Authors: Stefan Muenster, M.D. et al
Published in Anesthesiology 11 2016, Vol.125, 952-963
Background: Transfusion of packed erythrocytes stored for a long duration is associated with increased pulmonary arterial pressure and vascular resistance. Prolonged storage decreases erythrocyte deformability, and older erythrocytes are rapidly removed from the circulation after transfusion. The authors studied whether treating stored packed ovine erythrocytes with NO before transfusion could prevent pulmonary vasoconstriction, enhance erythrocyte deformability, and prolong erythrocyte survival after transfusion.

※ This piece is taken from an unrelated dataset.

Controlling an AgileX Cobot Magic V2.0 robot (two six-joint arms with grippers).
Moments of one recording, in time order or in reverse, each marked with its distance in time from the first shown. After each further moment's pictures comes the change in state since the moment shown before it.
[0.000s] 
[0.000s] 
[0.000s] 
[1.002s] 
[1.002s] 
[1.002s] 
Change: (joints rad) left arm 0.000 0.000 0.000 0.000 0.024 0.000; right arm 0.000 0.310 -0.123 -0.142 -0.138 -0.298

Methods: Ovine leukoreduced packed erythrocytes were treated before transfusion with either NO gas or a short-lived NO donor. Sheep were transfused with autologous packed erythrocytes, which were stored at 4°C for either 2 (“fresh blood”) or 40 days (“stored blood”). Pulmonary and systemic hemodynamic parameters were monitored before, during, and after transfusion. Transfused erythrocytes were labeled with biotin to measure their circulating lifespan. Erythrocyte deformability was assessed before and after NO treatment using a microfluidic device.
Results: NO treatment improved the deformability of stored erythrocytes and increased the number of stored erythrocytes circulating at 1 and 24 h after transfusion. NO treatment prevented transfusion-associated pulmonary hypertension (mean pulmonary arterial pressure at 30 min of 21 ± 1 vs. 15 ± 1 mmHg in control and NO–treated packed erythrocytes, P < 0.0001). Washing stored packed erythrocytes before transfusion did not prevent pulmonary hypertension.
Conclusions: NO treatment of stored packed erythrocytes before transfusion oxidizes cell-free oxyhemoglobin to methemoglobin, prevents subsequent NO scavenging in the pulmonary vasculature, and limits pulmonary hypertension. NO treatment increases erythrocyte deformability and erythrocyte survival after transfusion. NO treatment might provide a promising therapeutic approach to prevent pulmonary hypertension and extend erythrocyte survival.